Orbital tractor beam technology might be a reality in the near future

Team Mighty
Jun 26, 2023 2:30 PM PDT
3 minute read
orbital tractor beam scientists

Goddard laser experts (from left to right) Barry Coyle, Paul Stysley, and Demetrios Poulios have won NASA funding to study advanced technologies for collecting extraterrestrial particle samples. (Photo Credit: NASA’s Goddard Space Flight Center, Debora McCallum)

SUMMARY

Researchers say they’re using attractive or electrostatic force. It’s similar to the Star Trek tractor beam, but not nearly as powerful.

There are tens of thousands of chunks of space debris floating around in low earth orbit right now, all of which are the size of a softball or even larger. Earth’s space junkyard is becoming a problem for the global economy and military forces, which is becoming increasingly dependent on its space stuff. Like so many researchers before them, Earth scientists are looking to science fiction to solve this latest future tech problem, and they think they’ve found it. This comes in the form of the “tractor beam,” a “Star Wars” and “Star Trek” (and probably many others) technology that uses focused energy to move things in space.

Iridium 33 was a satellite launched by the Russian Federation in 1997. It was part of a global communications network with bases in Virginia, Arizona, and Italy, allowing comms using handsets. The Iridium system is still in place, but Iridium 33 is no longer with us. In 2009, a defunct Russian military satellite slammed into Iridium 33 at least 17,000 miles per hour.

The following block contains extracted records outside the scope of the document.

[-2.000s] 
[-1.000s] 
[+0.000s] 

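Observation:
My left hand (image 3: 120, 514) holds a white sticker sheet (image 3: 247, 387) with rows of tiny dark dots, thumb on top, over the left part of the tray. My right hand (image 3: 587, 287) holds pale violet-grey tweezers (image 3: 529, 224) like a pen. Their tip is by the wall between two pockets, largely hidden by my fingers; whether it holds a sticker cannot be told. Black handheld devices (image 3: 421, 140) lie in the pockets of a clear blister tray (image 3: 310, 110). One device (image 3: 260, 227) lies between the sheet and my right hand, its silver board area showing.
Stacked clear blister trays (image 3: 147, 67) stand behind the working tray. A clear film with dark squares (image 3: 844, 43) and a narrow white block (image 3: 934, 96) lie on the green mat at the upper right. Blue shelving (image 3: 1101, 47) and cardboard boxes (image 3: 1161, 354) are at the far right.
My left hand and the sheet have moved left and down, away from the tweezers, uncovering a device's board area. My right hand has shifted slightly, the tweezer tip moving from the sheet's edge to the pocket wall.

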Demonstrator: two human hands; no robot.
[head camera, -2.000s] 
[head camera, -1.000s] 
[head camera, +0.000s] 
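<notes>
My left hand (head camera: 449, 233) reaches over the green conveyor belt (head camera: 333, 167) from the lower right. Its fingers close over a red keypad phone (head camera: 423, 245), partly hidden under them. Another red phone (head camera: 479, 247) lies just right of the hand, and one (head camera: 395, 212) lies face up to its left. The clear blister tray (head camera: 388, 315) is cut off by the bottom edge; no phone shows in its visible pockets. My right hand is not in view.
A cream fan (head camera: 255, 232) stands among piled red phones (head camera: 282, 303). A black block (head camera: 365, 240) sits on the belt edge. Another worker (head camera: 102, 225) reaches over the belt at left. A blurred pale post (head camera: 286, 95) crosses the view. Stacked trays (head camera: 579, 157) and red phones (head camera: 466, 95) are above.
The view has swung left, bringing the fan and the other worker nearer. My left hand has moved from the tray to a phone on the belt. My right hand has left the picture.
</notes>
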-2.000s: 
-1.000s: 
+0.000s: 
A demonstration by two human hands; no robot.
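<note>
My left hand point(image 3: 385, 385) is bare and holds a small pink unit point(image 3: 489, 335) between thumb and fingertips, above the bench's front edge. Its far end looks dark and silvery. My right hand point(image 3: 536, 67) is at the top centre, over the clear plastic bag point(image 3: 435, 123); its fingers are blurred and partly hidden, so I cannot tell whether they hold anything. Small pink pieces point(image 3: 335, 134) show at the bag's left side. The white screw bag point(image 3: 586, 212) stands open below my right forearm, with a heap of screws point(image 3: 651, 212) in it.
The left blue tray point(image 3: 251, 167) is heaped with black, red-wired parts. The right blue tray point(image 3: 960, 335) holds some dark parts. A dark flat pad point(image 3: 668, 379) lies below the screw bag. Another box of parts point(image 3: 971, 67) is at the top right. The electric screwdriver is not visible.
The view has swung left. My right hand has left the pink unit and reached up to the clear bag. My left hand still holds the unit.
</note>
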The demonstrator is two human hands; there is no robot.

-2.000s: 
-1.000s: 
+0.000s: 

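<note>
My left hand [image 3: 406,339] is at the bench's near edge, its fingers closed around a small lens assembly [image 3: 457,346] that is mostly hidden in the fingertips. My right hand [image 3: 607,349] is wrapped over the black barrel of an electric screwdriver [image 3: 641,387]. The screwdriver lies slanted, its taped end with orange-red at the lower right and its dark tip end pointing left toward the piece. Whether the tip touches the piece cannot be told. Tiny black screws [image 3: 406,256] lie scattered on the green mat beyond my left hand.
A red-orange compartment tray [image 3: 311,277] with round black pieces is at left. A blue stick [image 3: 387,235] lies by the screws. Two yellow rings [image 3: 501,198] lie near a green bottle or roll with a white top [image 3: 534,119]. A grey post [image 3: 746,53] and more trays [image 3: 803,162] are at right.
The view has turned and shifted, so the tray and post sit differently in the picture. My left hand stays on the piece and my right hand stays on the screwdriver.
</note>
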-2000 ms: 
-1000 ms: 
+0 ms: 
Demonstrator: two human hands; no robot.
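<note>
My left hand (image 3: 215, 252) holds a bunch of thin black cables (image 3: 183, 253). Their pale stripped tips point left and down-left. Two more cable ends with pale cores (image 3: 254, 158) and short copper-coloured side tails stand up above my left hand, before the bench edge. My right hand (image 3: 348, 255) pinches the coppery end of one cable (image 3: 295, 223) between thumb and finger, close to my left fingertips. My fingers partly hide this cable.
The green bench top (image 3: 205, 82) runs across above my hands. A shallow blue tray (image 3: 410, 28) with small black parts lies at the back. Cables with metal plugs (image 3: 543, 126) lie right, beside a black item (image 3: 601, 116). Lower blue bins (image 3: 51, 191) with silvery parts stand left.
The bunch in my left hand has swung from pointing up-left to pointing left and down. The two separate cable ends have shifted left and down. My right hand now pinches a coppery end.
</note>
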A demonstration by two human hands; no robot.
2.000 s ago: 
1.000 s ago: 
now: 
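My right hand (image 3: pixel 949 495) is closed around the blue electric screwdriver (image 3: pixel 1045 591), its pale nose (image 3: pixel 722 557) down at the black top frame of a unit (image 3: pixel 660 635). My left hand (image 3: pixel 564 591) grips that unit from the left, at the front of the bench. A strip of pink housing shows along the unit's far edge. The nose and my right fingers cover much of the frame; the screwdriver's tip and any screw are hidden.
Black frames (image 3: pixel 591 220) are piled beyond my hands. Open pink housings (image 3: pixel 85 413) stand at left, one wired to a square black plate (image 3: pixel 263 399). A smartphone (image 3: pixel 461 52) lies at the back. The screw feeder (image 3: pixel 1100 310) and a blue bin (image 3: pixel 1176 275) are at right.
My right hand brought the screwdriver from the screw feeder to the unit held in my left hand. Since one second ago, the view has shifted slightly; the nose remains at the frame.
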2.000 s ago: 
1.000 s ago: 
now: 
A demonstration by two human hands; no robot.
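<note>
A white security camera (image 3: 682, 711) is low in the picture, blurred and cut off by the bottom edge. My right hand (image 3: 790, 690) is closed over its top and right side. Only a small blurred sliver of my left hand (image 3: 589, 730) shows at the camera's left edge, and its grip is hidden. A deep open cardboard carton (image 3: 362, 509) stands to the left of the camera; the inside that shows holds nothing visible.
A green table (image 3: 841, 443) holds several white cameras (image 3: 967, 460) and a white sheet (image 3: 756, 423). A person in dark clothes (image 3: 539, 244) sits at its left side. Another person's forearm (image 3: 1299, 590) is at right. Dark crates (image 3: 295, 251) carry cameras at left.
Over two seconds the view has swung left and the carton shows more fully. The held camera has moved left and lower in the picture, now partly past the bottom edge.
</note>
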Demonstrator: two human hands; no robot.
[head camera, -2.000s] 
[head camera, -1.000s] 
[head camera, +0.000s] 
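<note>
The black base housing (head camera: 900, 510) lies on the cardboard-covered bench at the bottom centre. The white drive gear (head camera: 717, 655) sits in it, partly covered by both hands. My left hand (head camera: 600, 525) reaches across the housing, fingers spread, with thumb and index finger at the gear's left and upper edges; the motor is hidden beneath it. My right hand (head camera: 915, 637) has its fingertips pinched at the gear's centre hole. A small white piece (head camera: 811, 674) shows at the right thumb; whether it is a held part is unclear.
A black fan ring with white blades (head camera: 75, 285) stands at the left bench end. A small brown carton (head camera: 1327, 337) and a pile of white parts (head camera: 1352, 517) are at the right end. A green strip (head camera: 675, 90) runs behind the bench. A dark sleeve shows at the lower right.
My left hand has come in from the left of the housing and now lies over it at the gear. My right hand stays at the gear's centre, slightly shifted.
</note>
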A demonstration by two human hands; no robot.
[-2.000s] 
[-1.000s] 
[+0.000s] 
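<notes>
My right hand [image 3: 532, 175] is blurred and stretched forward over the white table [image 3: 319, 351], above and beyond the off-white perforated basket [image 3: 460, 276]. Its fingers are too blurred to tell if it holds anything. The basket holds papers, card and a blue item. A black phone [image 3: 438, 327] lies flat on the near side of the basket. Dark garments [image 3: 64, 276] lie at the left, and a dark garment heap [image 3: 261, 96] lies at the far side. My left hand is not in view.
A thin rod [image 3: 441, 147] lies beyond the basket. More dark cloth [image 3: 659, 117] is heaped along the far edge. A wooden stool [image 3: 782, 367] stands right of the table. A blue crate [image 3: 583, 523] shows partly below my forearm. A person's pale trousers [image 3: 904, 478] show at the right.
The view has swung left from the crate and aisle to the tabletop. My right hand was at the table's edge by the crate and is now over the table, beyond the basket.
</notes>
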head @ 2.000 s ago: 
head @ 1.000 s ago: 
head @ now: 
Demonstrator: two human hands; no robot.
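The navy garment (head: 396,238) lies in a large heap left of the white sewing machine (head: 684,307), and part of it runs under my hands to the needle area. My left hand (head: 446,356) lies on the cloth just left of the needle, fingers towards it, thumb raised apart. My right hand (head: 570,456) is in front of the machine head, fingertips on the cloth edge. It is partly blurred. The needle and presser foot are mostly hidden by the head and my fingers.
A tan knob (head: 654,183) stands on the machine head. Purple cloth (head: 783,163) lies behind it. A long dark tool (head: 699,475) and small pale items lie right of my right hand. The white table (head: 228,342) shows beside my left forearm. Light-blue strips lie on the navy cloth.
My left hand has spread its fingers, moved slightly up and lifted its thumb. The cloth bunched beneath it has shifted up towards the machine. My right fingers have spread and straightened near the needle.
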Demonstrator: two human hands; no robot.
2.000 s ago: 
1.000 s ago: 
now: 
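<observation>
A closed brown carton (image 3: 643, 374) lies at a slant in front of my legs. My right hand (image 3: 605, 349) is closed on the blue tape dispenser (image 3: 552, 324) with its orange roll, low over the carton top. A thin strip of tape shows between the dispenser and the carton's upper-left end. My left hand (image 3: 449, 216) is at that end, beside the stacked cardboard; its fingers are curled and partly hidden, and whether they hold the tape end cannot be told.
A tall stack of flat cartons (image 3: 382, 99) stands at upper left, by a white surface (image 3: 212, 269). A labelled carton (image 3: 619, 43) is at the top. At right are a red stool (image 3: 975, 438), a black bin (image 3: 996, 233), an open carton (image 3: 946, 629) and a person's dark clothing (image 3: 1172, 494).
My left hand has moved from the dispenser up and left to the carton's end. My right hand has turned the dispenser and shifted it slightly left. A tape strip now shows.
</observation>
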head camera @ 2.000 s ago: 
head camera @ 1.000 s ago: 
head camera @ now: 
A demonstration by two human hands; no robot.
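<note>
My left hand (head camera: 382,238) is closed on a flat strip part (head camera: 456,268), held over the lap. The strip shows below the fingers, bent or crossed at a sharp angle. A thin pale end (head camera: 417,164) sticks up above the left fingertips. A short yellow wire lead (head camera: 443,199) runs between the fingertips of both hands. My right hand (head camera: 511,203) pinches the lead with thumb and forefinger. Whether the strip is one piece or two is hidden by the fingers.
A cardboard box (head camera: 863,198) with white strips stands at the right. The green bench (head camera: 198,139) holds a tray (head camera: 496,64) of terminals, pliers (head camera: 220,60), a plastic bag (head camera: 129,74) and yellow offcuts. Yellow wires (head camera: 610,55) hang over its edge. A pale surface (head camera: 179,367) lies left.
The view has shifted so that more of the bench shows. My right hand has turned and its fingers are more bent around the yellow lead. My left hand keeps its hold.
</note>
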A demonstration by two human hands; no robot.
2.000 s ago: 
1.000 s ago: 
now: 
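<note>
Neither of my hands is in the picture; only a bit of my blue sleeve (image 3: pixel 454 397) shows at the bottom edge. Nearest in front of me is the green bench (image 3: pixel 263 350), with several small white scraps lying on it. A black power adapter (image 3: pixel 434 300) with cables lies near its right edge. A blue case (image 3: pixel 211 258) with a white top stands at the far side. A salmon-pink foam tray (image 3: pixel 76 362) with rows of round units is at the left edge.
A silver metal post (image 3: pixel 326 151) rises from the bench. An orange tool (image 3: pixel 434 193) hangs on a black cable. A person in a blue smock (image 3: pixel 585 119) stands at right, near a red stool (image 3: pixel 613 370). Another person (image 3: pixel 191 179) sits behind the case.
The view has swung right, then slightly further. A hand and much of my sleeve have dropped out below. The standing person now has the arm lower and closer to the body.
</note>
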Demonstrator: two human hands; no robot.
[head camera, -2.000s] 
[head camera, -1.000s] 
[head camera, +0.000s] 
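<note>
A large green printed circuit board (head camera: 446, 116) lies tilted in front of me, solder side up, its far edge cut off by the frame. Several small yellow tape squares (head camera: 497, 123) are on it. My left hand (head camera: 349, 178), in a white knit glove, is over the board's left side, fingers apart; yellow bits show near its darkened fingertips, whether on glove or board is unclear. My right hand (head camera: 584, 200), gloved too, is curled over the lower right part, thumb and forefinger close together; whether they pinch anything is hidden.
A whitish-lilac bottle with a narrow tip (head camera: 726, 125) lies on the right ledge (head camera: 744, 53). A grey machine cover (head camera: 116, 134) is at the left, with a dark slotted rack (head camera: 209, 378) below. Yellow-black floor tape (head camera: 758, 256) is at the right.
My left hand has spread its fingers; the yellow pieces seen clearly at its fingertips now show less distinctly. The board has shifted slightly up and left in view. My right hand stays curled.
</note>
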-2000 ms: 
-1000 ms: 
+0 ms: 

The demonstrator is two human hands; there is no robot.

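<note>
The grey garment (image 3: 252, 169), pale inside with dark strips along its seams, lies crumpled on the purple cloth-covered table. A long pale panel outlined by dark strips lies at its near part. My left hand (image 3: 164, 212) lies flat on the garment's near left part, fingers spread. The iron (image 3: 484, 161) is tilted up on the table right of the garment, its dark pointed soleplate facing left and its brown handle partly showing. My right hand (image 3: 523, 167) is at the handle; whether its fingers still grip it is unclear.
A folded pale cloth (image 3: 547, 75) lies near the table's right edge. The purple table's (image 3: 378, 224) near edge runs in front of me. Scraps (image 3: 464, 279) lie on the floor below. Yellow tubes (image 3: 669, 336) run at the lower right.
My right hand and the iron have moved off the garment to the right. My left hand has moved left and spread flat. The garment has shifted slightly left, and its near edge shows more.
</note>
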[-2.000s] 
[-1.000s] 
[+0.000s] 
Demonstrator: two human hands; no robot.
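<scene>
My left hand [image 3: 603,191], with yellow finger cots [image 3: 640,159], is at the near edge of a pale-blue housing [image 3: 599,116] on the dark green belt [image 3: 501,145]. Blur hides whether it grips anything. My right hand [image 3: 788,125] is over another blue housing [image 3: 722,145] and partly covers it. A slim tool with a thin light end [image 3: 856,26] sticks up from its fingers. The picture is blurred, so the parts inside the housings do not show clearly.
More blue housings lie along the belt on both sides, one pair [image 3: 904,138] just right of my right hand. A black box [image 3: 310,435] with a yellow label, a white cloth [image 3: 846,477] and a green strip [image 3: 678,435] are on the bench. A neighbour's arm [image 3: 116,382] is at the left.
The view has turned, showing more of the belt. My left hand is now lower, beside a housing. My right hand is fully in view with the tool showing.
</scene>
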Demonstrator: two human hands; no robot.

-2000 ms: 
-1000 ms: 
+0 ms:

The collision sent thousands more pieces of space junk across low earth orbit. No other spacecraft has been damaged (yet) by the debris, but the crash was a wake-up call. As technology develops, more and more military and civilian satellites will be in danger of such collisions.

Aerospace engineers at Colorado University are developing ways to remove space junk so they won't harm other satellites. They have begun looking into the feasibility of Star "Treknology" like tractor beams to do the job. Called “electron beams” (for now), the scientists envision a large dump truck-like craft that would collect space garbage like your weekly garbage pickups.

Goddard technologists are studying different "tractor beam" techniques for corralling particles and transporting them via laser light to instruments on rovers and orbiting spacecraft. Concept image courtesy Dr. Paul Stysley.

The researchers say they’re using attractive or electrostatic force, the same force that makes your clothes stick together in the dryer. It’s similar to Star Trek’s tractor beams, but not nearly as powerful.

From their campus in Colorado, professors and doctoral students have created a stainless steel canister that is actually a vacuum chamber made to replicate the space above the Earth. Called the Electrostatic Charging Laboratory for Interactions between Plasma and Spacecraft (ECLIPS), it reproduces the mix of free electrons, plasma, and thin gas of low earth orbit.

With ECLIPS, they can even recreate the actions of small shards of metal and how they interact in the environment that Earthlings depend on for much of their global communications systems, which is a geosynchronous orbit, considerably higher than low-earth orbit. That’s where much of the Earth’s most important technology hangs out these days.

Room in geosynchronous orbit is running out, like affordable housing in major cities. Scientists believe there are only around 180 safe spaces for companies to park satellites, many of which have already been claimed. But like an elderly person who died in their rent-controlled apartment, defunct satellites are taking up those spaces.

The Colorado scientists plan to use their electrostatic “tractor beam” to safely move them out of the way for new satellites to take up that prime real estate. The science is complex, but the idea is pretty basic. A spacecraft would approach a dead satellite, sap it with the electron beam, giving it a negative charge. The ship would then positively charge, attracting the space junk to itself.

Right now, it would take their “electrostatic tug” a few months to pull a large object 200 miles in space, but that’s better than nothing and far better than trying to move them physically, which could have enormous repercussions, such as creating a cascade of space collisions.